Der Bedarf des Endanwenders von technologieintensiven Investitionsgütern nach konkreten Anwendungslösungen, umfassender Unterstützung zur Systemintegration und schneller Erlernbarkeit der Systeme führt dazu, daß auf der Seite des Investitions-güterherstellers eher die fachliche Lösungskompetenz als eine technische Leistungs-darstellung verlangt wird. Gefragt ist nicht das ideale Produkt, sondern ein Anbieter ganzer Anwendungssysteme die einer Gesamtbetrachtung von Kosten und Nutzen standhalten.

Größere Industrieunternehmen haben auf diese Herausforderung durch den Einkauf von Software- und Systemhäusern reagiert. Mit diesen Firmenkäufen werden vorrangig zwei strategische Ziele verfolgt, nämlich eine Deckung des Know-how-Bedarfs im Softwarebereich, und Investition in einem Geschäftsbereich mit überproportionalen Wachstumsperspektiven.

Kleine und mittelständische Unternehmen besitzen häufig jedoch nicht die Liquidität für Firmenakquisitionen. Ihnen bleibt der Weg, über strategische Partnerschaften mit Software- und Systemhäusern den Softwareeinflüssen auf ihr Geschäft zu begegnen und eigene Defizite auszugleichen.
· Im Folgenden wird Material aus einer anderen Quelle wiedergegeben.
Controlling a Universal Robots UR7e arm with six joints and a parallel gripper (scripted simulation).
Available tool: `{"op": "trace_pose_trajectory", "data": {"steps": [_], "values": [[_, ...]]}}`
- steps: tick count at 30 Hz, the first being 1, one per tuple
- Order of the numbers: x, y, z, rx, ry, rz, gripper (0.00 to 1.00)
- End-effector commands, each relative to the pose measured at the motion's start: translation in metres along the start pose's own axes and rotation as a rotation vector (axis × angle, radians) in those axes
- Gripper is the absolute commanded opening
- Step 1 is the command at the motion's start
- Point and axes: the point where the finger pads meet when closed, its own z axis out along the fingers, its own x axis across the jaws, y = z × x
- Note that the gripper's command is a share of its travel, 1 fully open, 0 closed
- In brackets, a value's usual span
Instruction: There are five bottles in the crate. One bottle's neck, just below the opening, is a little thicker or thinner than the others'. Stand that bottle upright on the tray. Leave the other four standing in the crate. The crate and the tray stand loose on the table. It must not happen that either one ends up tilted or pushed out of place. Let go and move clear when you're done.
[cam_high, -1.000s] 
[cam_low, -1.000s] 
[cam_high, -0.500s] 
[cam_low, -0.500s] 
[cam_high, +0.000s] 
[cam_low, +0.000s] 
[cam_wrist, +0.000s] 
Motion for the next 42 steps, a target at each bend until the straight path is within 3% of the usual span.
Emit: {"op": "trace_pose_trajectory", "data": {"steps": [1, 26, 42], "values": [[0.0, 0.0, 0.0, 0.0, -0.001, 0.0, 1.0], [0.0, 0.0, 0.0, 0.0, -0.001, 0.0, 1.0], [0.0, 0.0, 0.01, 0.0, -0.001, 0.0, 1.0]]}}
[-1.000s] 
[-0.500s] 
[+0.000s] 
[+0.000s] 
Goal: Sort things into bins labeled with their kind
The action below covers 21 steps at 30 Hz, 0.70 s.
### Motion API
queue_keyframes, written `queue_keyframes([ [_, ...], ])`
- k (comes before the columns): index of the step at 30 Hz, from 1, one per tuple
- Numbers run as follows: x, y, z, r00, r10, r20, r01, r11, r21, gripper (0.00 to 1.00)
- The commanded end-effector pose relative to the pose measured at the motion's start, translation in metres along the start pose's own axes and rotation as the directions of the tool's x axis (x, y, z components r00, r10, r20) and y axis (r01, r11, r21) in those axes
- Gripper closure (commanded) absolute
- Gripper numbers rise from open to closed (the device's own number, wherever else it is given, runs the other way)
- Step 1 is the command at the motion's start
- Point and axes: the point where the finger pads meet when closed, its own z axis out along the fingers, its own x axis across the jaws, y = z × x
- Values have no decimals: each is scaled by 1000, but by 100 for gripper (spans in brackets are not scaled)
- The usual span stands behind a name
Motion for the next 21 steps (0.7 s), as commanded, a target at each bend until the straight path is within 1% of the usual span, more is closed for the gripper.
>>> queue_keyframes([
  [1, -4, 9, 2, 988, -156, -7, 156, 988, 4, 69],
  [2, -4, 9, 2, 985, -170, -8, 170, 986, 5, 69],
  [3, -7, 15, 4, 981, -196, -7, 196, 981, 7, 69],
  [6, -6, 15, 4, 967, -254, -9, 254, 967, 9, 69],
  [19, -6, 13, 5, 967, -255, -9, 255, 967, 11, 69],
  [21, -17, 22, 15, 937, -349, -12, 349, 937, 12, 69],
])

Hinzu kommt, daß das Zusammenwachsen von Informations- und Kommunikations-technik umfassende Integrationskonzepte erfordert, um unterschiedliche Rechner, Softwaresysteme und Datenbestände miteinander zu verbinden. Für viele Anwenderunter-nehmen ist die Verbindung von Beratungs-, Software- und Integrationsleistung sehr wichtig, da sie eine Betreuung aus einer Hand suchen.

Das Softwarehaus wird durch diese Dienstleistung zum Systemintegrator, der zwischen Systemhersteller und Anwender tritt. Der Systemintegrator als neuer Typus von Dienstleister in der Softwareindustrie wird in naher Zukunft, sowohl auf Kosten klassischer Softwarehäuser als auch auf Kosten der Hardwarehersteller, deutliche Marktanteilsgewinne verzeichnen. Dem Hersteller von technologie-intensiven Investitionsgütern bleibt keine Wahl: An die Stelle von technischen Produktkonzepten sind anwendungsbezogene System-konzepte getreten, bei denen die Hardware einen immer kleineren Anteil darstellt. Erst die Software und Integrationsleistung beim Anwender machen aus dem Produkt ein System, das dem Anwender den erwarteten Gesamtnutzen bringt.

Den Hersteller komplexer Investitionsgüter, der heute nicht in der Lage ist, sein technisches Produktangebot mit der erforderlichen Software und Dienstleistung auszustatten, wird es aller Wahrscheinlichkeit nach im Jahr 2000 nicht mehr geben.